At University of Utah, the price of bar preparation materials is included in the tuition, so students don’t have to worry about paying for it separately.

“We have an agreement with Themis that significantly reduces what students pay for bar preparation,” Dean Warner said. “The cost is covered with tuition and divided over the six semesters that students are in law school.” 

First-time bar exam takers from University of Utah have a passage rate of 94%, and those who have to take it again continue to have free access to Themis and school resources. 

“We have a full-time faculty member who focuses exclusively on academic support, including bar passage,” Warner said.

Higher bar passage rates usually correlate with more robust employment numbers, and this has been the case for University of Georgia graduates. In 2021, only 79.6% of graduates had jobs lined up by graduation, while 93% of 2022 graduates had secured jobs by the time they received their diplomas. 

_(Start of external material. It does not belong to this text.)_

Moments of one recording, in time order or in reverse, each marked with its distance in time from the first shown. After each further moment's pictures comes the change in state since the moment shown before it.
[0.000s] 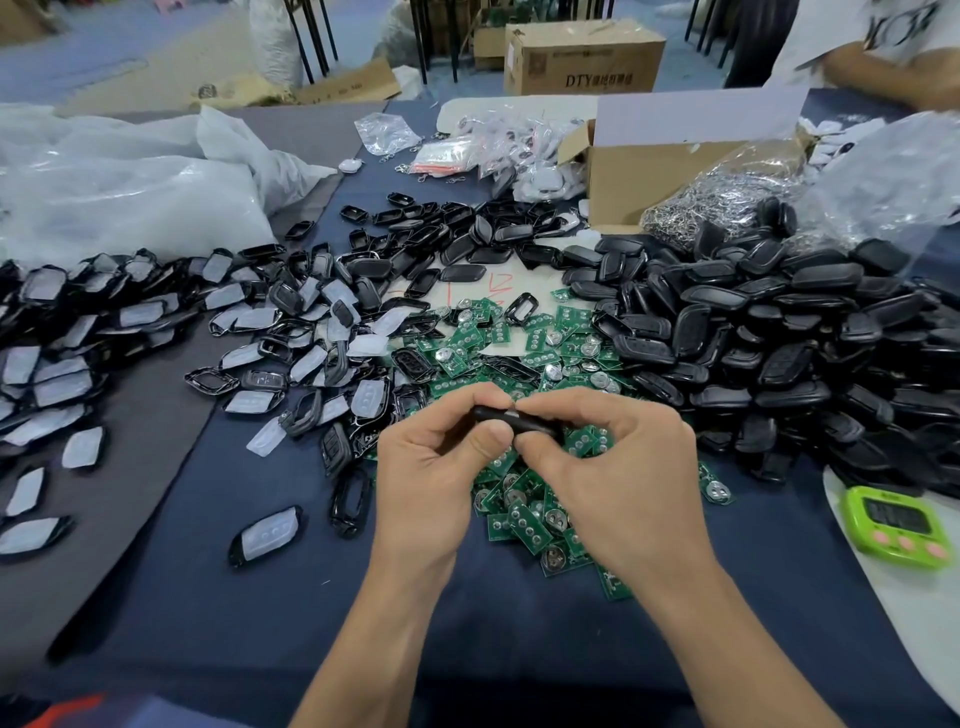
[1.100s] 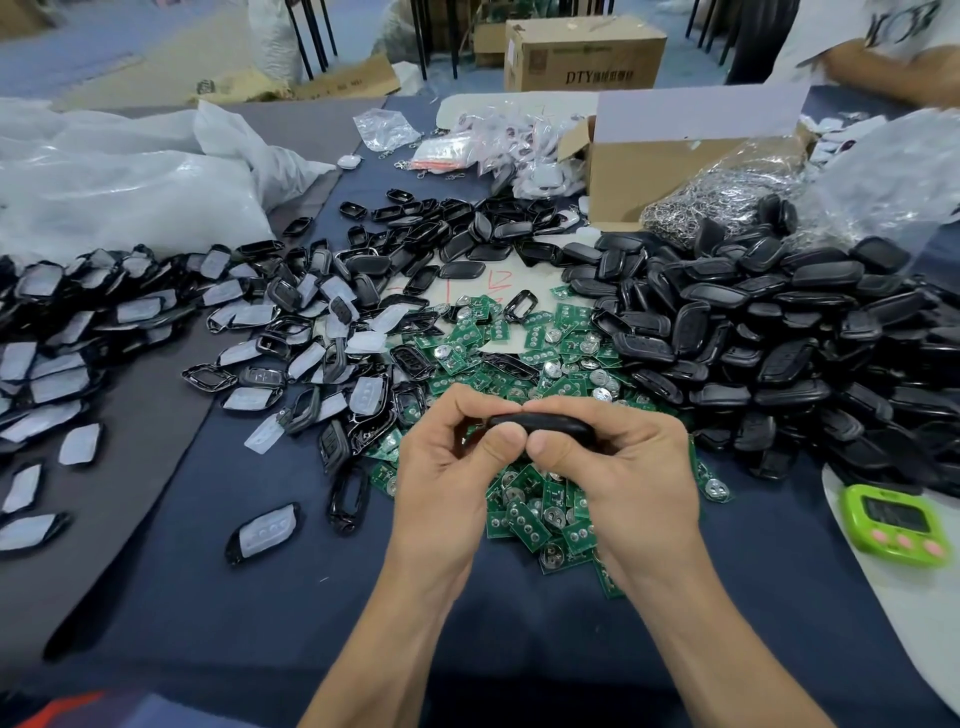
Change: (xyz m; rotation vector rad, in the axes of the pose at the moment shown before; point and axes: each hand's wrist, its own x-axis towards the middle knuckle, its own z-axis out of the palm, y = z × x) left_hand -0.006 -0.006 0.009 -0.019 0.008 -0.035; right_hand -0.001 0.009 0.009 0.665 -0.025 0.138
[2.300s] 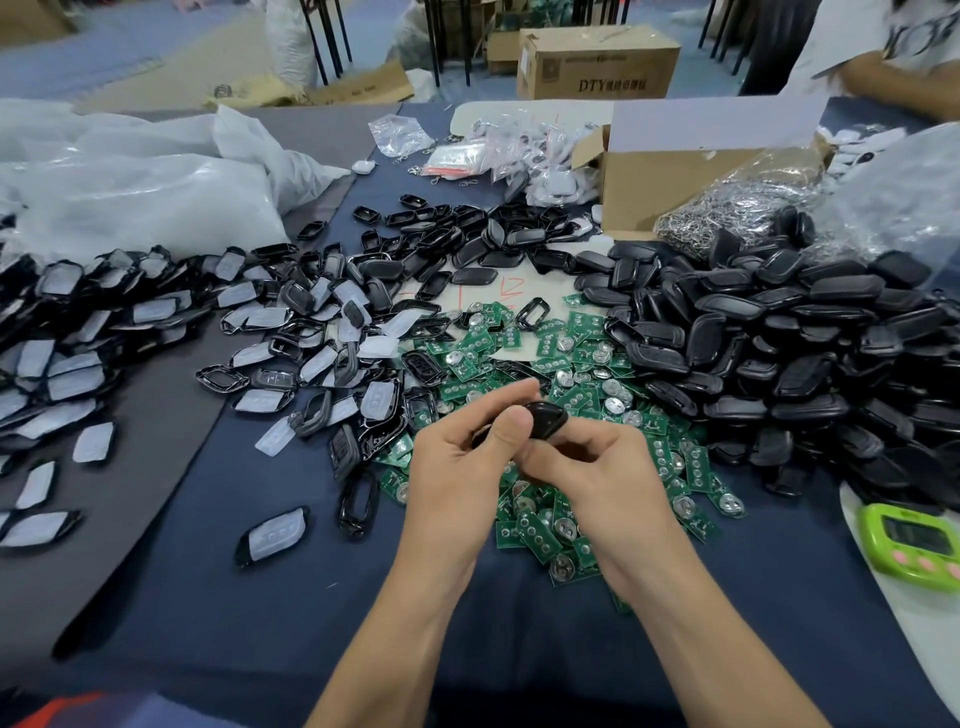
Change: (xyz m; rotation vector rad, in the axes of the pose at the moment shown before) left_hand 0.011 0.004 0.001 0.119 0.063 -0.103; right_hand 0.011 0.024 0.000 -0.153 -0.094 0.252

“We believe that employment outcomes are directly tied to student indebtedness, which is why we do our very best to make sure that our students graduate with as little debt as possible,” Rutledge said. “If a student is heavily leveraged, it severely limits the individual’s freedom to accept lower-paying or public interest positions. We want our students to have the freedom to pursue their professional ambitions based on their passions, not their wallets.” 

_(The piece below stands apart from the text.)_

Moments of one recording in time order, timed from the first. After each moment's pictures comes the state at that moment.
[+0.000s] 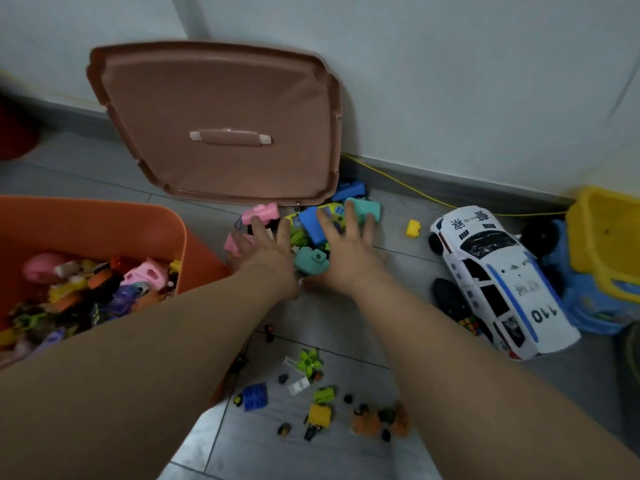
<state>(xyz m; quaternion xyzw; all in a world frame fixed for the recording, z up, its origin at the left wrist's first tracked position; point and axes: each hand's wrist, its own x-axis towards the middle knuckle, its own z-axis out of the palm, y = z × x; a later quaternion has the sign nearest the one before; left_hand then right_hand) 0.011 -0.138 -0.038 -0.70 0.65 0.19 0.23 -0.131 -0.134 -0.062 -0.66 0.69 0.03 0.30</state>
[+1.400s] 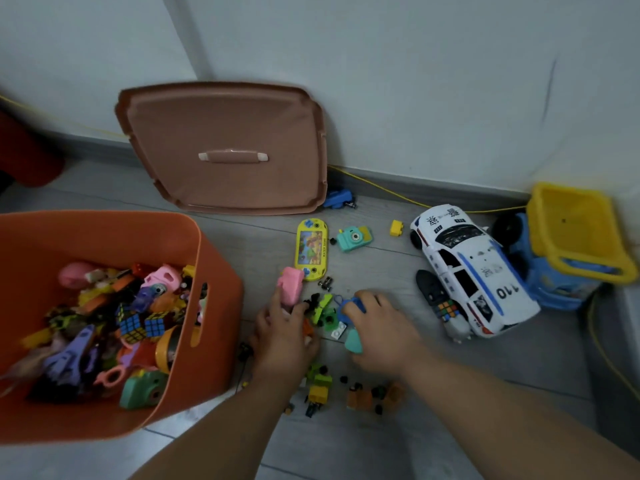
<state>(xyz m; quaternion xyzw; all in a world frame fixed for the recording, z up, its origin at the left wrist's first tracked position) 0.012 0.007 -0.084 -0.69 0.70 0.18 0.04 -0.184 0.002 -0.054 -0.78 0.58 0.11 0.21</state>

—Julia B. Johnson contributed to this story.


METHODOLOGY

How we calculate the Best Value Rankings

To determine our best value law schools, we assign a grade to every ABA-accredited law school for Bar Exam, Employment and Costs, and then weight each grade to determine a final GPA. Bar Exam is weighted at 15%, Employment at 30%, Costs at 55%. 

To determine the Bar Exam grade, we look at three different data points: 1) Two-year difference between the first-time school bar pass rate and the average state rate (27% of bar exam grade); 2) Two-year ultimate bar pass average (53%); and 3) Two-year first-time raw bar pass rate (20%).

For Employment, we determine a modified employment rate for the two most recent classes. We use the ABA’s official employment statistics and weight each category to calculate the weighted average, not counting graduates seeking further education. Categories are weighed from 100% for Bar Passage Required: Full-time, Long Term, all the way down to 10% for Non-Professional position: Full-time, Long Term. Some categories are weighted at 0%, such as Non-Professional, Part-time. 

For Costs, we use the tuition rate for in-state students and the lowest cost of living expense that a school provides to the ABA. We determine the total annual cost of attendance and assign grades on a grading curve. This represents 60% of the final Cost grade.

Average debt per student makes up the other 40% of the final Cost grade. We collected this data from U.S. News & World Report and estimated it when not available. Estimates were based on tuition, cost and debt averages and historical debt figures.